All records below must be reproduced exactly, although any pictures they contain are to be omitted.

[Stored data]
──────
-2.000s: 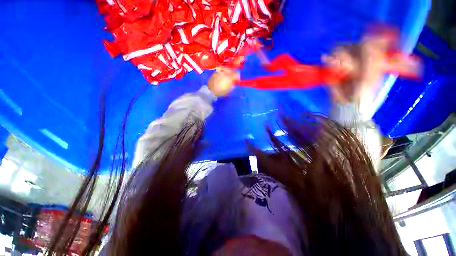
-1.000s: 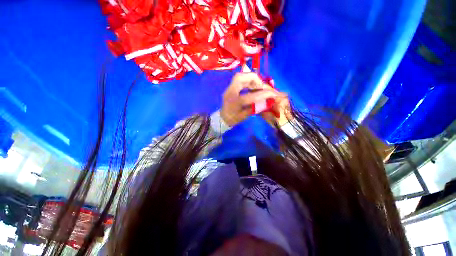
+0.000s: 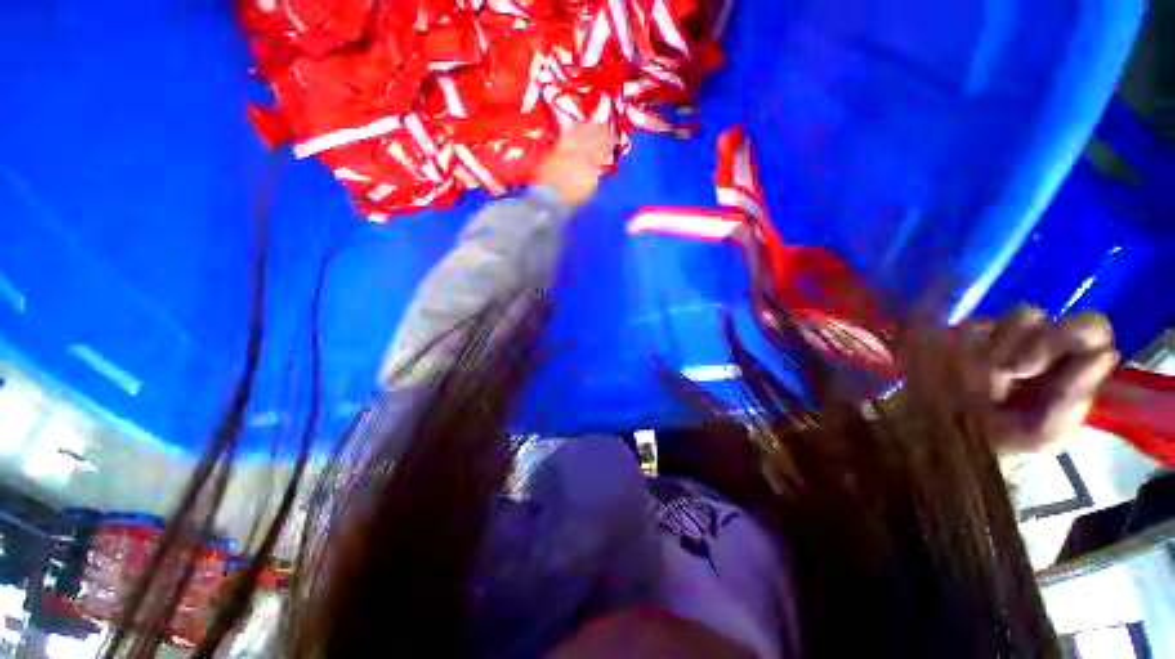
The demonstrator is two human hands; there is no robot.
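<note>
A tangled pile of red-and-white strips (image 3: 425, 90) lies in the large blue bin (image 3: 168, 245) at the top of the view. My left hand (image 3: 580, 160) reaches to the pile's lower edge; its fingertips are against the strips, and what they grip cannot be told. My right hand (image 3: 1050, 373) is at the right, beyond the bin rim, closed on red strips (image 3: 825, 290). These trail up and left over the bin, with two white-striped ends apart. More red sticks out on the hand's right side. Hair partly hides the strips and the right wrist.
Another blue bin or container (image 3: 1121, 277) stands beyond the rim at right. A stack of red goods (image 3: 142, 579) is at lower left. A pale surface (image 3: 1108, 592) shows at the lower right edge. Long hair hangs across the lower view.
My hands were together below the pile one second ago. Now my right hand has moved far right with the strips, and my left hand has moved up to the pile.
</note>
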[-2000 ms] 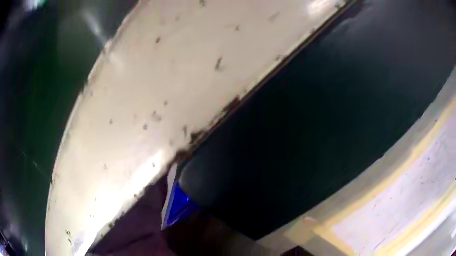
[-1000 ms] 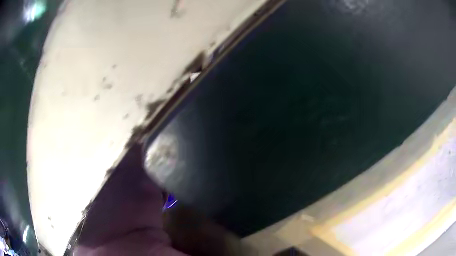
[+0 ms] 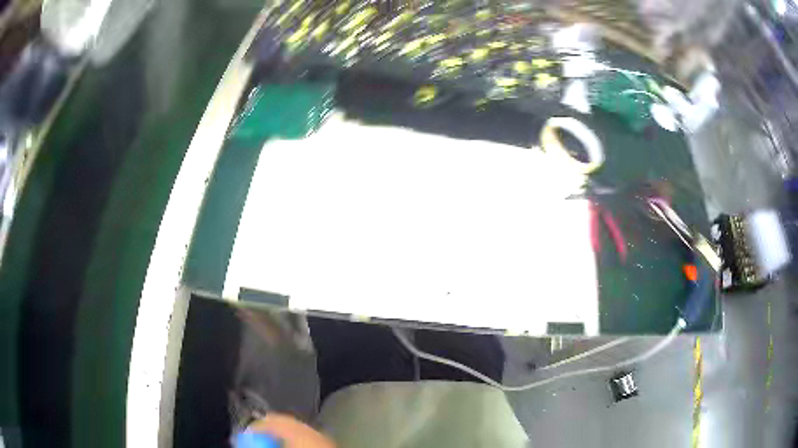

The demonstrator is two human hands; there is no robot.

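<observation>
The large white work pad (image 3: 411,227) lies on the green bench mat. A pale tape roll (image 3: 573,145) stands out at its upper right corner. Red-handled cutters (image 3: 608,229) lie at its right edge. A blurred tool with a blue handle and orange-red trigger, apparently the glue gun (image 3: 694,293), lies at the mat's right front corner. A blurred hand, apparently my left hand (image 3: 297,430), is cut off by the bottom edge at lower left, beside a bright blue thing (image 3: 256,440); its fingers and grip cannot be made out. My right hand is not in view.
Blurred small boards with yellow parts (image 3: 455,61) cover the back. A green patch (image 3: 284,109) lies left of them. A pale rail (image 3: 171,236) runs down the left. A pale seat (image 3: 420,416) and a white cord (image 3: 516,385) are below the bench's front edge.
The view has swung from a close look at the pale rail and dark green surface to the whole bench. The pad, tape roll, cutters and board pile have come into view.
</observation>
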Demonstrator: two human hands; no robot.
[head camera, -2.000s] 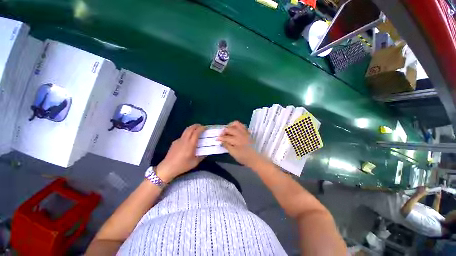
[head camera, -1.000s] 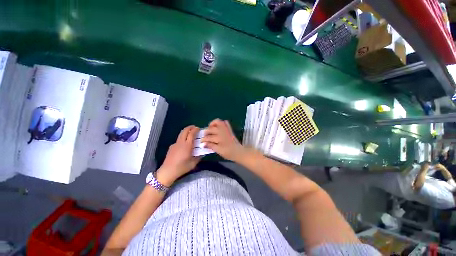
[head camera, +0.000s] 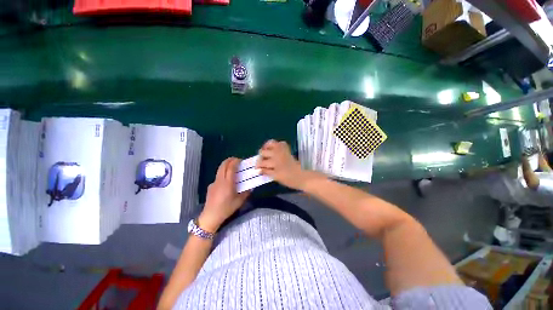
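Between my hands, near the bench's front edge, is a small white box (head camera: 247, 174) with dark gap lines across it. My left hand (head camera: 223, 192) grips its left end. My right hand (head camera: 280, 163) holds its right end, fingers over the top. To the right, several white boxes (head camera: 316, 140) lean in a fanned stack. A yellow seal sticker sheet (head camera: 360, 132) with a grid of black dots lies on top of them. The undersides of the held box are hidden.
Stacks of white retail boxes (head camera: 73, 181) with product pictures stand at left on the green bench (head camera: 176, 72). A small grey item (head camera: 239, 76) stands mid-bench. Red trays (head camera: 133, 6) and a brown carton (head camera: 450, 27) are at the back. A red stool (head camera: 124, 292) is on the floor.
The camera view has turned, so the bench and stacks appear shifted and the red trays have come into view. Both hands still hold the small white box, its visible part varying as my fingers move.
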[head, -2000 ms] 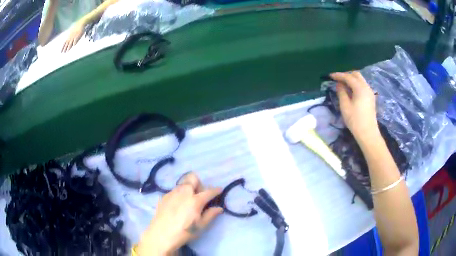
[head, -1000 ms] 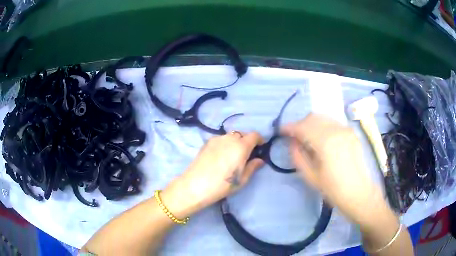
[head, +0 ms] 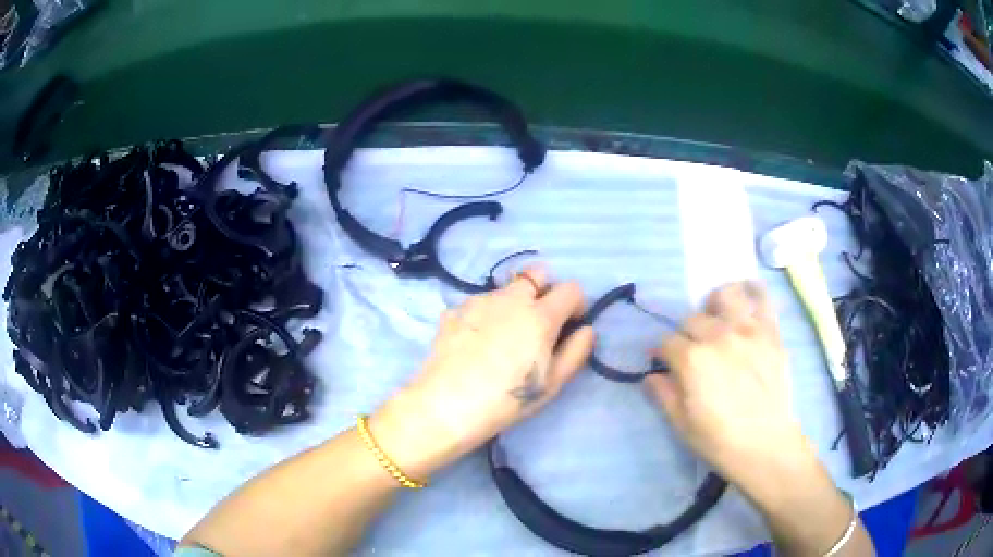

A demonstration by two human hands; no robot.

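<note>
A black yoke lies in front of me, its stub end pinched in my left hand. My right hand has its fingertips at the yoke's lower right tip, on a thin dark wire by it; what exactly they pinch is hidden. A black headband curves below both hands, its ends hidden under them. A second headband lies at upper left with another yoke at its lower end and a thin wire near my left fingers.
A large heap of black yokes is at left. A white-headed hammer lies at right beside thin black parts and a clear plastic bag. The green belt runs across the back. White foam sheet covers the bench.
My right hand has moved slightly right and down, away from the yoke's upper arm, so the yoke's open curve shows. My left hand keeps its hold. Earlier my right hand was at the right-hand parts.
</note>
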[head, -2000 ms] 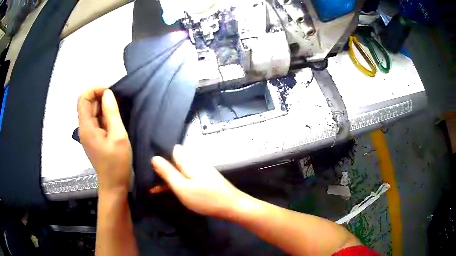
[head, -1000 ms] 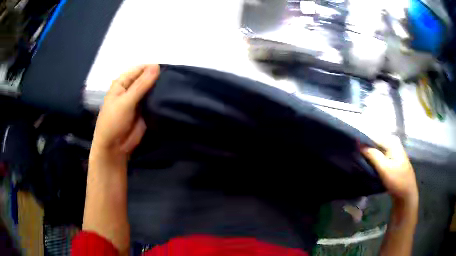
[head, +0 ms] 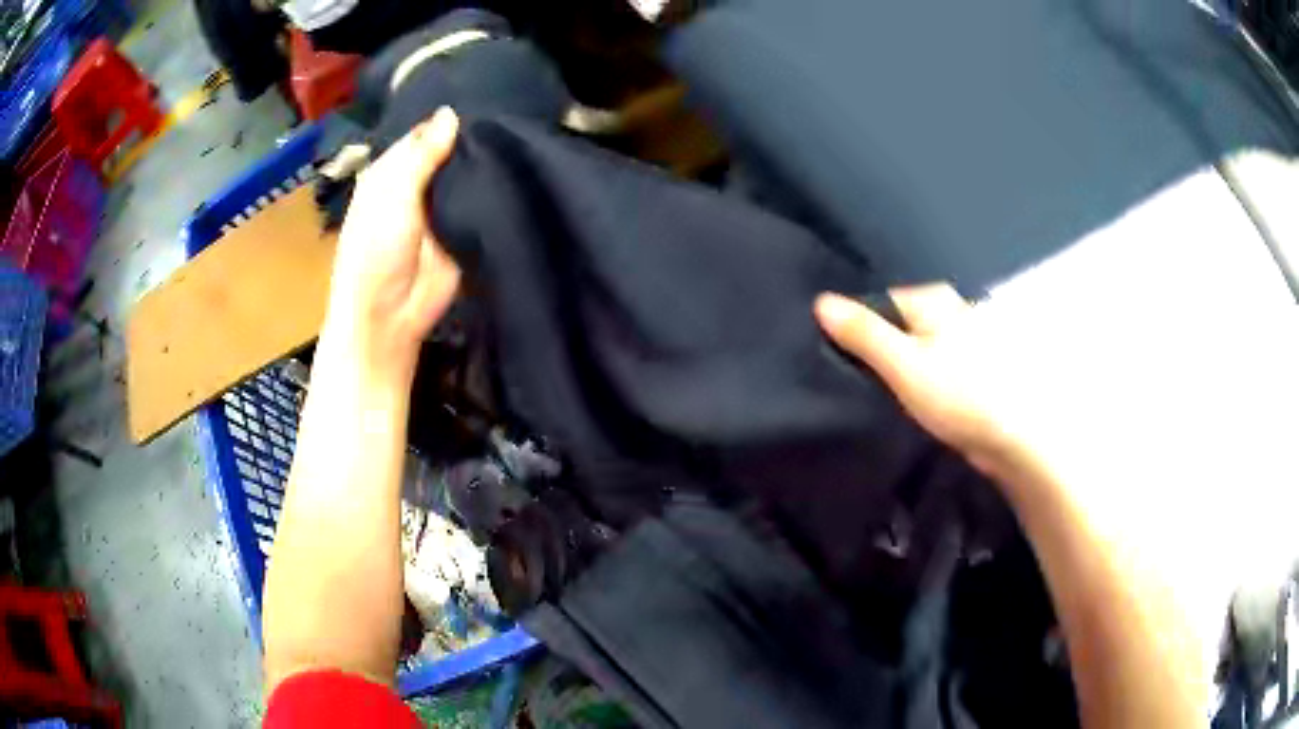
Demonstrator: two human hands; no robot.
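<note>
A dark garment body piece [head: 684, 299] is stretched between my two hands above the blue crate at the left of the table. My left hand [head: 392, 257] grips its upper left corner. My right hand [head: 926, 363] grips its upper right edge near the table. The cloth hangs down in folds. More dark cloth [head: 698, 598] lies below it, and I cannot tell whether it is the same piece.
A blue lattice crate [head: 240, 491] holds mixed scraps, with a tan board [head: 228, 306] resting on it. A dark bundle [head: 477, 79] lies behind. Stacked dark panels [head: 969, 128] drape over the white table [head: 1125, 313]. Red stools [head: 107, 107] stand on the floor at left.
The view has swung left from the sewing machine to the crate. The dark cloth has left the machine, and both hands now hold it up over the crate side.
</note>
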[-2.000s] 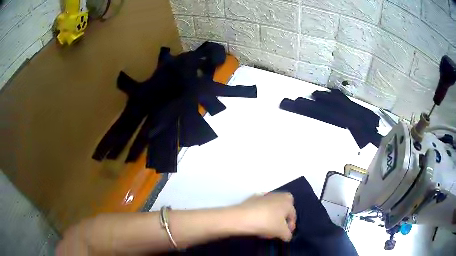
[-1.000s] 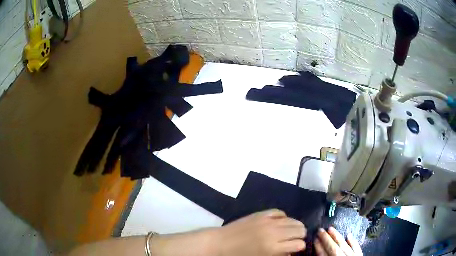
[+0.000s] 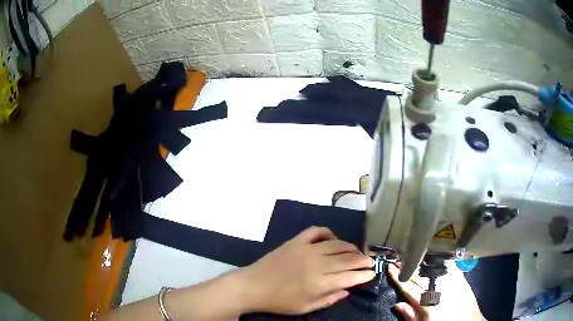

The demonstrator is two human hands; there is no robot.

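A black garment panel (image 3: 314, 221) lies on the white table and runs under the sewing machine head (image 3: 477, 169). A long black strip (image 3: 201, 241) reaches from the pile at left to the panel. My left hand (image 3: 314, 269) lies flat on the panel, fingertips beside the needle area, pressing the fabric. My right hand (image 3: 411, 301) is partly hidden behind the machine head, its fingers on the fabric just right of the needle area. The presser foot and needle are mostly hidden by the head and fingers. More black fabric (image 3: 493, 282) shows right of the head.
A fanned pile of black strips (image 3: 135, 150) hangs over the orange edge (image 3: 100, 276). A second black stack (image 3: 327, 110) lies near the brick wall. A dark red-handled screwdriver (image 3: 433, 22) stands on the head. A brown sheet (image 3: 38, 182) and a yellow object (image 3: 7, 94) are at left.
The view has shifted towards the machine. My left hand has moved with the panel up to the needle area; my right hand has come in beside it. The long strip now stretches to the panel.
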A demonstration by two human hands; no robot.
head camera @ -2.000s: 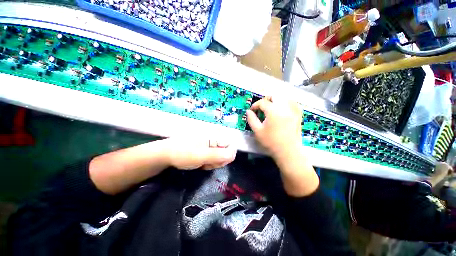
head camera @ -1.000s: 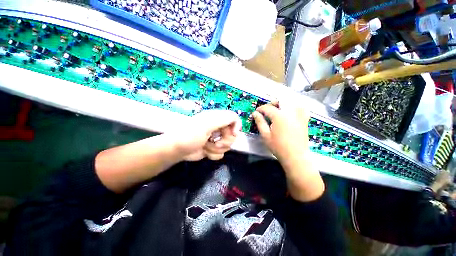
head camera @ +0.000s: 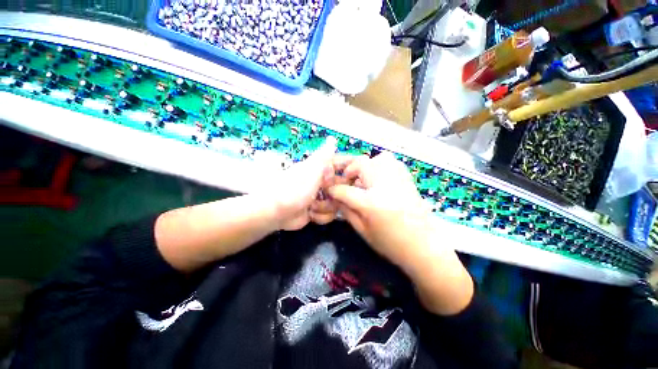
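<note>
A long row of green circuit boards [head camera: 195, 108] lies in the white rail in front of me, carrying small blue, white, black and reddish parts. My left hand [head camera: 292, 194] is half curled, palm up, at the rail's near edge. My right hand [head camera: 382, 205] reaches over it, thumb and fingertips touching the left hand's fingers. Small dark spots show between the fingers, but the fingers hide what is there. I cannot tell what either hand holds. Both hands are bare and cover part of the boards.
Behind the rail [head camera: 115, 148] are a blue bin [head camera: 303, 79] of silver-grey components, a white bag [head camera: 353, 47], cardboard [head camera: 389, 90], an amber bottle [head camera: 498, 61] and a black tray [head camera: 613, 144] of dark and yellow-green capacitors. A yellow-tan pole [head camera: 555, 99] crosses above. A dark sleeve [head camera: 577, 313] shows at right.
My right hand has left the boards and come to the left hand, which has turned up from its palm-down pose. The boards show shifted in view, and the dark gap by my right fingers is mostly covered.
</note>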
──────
**Output of the exercise:**
-2.000s: 
-1.000s: 
+0.000s: 
The demonstrator is two human hands; there is no robot.
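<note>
A tangled pile of red-and-white strips (image 3: 425, 90) lies in the large blue bin (image 3: 168, 245) at the top of the view. My left hand (image 3: 580, 160) reaches to the pile's lower edge; its fingertips are against the strips, and what they grip cannot be told. My right hand (image 3: 1050, 373) is at the right, beyond the bin rim, closed on red strips (image 3: 825, 290). These trail up and left over the bin, with two white-striped ends apart. More red sticks out on the hand's right side. Hair partly hides the strips and the right wrist.
Another blue bin or container (image 3: 1121, 277) stands beyond the rim at right. A stack of red goods (image 3: 142, 579) is at lower left. A pale surface (image 3: 1108, 592) shows at the lower right edge. Long hair hangs across the lower view.
My hands were together below the pile one second ago. Now my right hand has moved far right with the strips, and my left hand has moved up to the pile.
</note>
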[-2000 ms] 
[-1000 ms] 
[+0 ms] 

The demonstrator is two human hands; there is no robot.

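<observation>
The large white work pad (image 3: 411,227) lies on the green bench mat. A pale tape roll (image 3: 573,145) stands out at its upper right corner. Red-handled cutters (image 3: 608,229) lie at its right edge. A blurred tool with a blue handle and orange-red trigger, apparently the glue gun (image 3: 694,293), lies at the mat's right front corner. A blurred hand, apparently my left hand (image 3: 297,430), is cut off by the bottom edge at lower left, beside a bright blue thing (image 3: 256,440); its fingers and grip cannot be made out. My right hand is not in view.
Blurred small boards with yellow parts (image 3: 455,61) cover the back. A green patch (image 3: 284,109) lies left of them. A pale rail (image 3: 171,236) runs down the left. A pale seat (image 3: 420,416) and a white cord (image 3: 516,385) are below the bench's front edge.
The view has swung from a close look at the pale rail and dark green surface to the whole bench. The pad, tape roll, cutters and board pile have come into view.
</observation>
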Demonstrator: two human hands; no robot.
[head camera, -2.000s] 
[head camera, -1.000s] 
[head camera, +0.000s] 
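Between my hands, near the bench's front edge, is a small white box (head camera: 247, 174) with dark gap lines across it. My left hand (head camera: 223, 192) grips its left end. My right hand (head camera: 280, 163) holds its right end, fingers over the top. To the right, several white boxes (head camera: 316, 140) lean in a fanned stack. A yellow seal sticker sheet (head camera: 360, 132) with a grid of black dots lies on top of them. The undersides of the held box are hidden.
Stacks of white retail boxes (head camera: 73, 181) with product pictures stand at left on the green bench (head camera: 176, 72). A small grey item (head camera: 239, 76) stands mid-bench. Red trays (head camera: 133, 6) and a brown carton (head camera: 450, 27) are at the back. A red stool (head camera: 124, 292) is on the floor.
The camera view has turned, so the bench and stacks appear shifted and the red trays have come into view. Both hands still hold the small white box, its visible part varying as my fingers move.
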[head, -2000 ms] 
[head, -1000 ms] 
[head, +0 ms] 

A demonstration by two human hands; no robot.

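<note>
A black yoke lies in front of me, its stub end pinched in my left hand. My right hand has its fingertips at the yoke's lower right tip, on a thin dark wire by it; what exactly they pinch is hidden. A black headband curves below both hands, its ends hidden under them. A second headband lies at upper left with another yoke at its lower end and a thin wire near my left fingers.
A large heap of black yokes is at left. A white-headed hammer lies at right beside thin black parts and a clear plastic bag. The green belt runs across the back. White foam sheet covers the bench.
My right hand has moved slightly right and down, away from the yoke's upper arm, so the yoke's open curve shows. My left hand keeps its hold. Earlier my right hand was at the right-hand parts.
</note>
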[head, -2000 ms] 
[head, -1000 ms] 
[head, +0 ms] 
Demonstrator: two human hands; no robot.
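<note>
A dark garment body piece [head: 684, 299] is stretched between my two hands above the blue crate at the left of the table. My left hand [head: 392, 257] grips its upper left corner. My right hand [head: 926, 363] grips its upper right edge near the table. The cloth hangs down in folds. More dark cloth [head: 698, 598] lies below it, and I cannot tell whether it is the same piece.
A blue lattice crate [head: 240, 491] holds mixed scraps, with a tan board [head: 228, 306] resting on it. A dark bundle [head: 477, 79] lies behind. Stacked dark panels [head: 969, 128] drape over the white table [head: 1125, 313]. Red stools [head: 107, 107] stand on the floor at left.
The view has swung left from the sewing machine to the crate. The dark cloth has left the machine, and both hands now hold it up over the crate side.
</note>
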[-2.000s] 
[-1.000s] 
[+0.000s] 

The demonstrator is two human hands; there is no robot.

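A black garment panel (image 3: 314, 221) lies on the white table and runs under the sewing machine head (image 3: 477, 169). A long black strip (image 3: 201, 241) reaches from the pile at left to the panel. My left hand (image 3: 314, 269) lies flat on the panel, fingertips beside the needle area, pressing the fabric. My right hand (image 3: 411, 301) is partly hidden behind the machine head, its fingers on the fabric just right of the needle area. The presser foot and needle are mostly hidden by the head and fingers. More black fabric (image 3: 493, 282) shows right of the head.
A fanned pile of black strips (image 3: 135, 150) hangs over the orange edge (image 3: 100, 276). A second black stack (image 3: 327, 110) lies near the brick wall. A dark red-handled screwdriver (image 3: 433, 22) stands on the head. A brown sheet (image 3: 38, 182) and a yellow object (image 3: 7, 94) are at left.
The view has shifted towards the machine. My left hand has moved with the panel up to the needle area; my right hand has come in beside it. The long strip now stretches to the panel.
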A demonstration by two human hands; no robot.
head camera @ -2.000s: 
head camera @ -1.000s: 
head camera @ +0.000s: 
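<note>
A long row of green circuit boards [head camera: 195, 108] lies in the white rail in front of me, carrying small blue, white, black and reddish parts. My left hand [head camera: 292, 194] is half curled, palm up, at the rail's near edge. My right hand [head camera: 382, 205] reaches over it, thumb and fingertips touching the left hand's fingers. Small dark spots show between the fingers, but the fingers hide what is there. I cannot tell what either hand holds. Both hands are bare and cover part of the boards.
Behind the rail [head camera: 115, 148] are a blue bin [head camera: 303, 79] of silver-grey components, a white bag [head camera: 353, 47], cardboard [head camera: 389, 90], an amber bottle [head camera: 498, 61] and a black tray [head camera: 613, 144] of dark and yellow-green capacitors. A yellow-tan pole [head camera: 555, 99] crosses above. A dark sleeve [head camera: 577, 313] shows at right.
My right hand has left the boards and come to the left hand, which has turned up from its palm-down pose. The boards show shifted in view, and the dark gap by my right fingers is mostly covered.
</note>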

Exercise complete, with nothing further to add.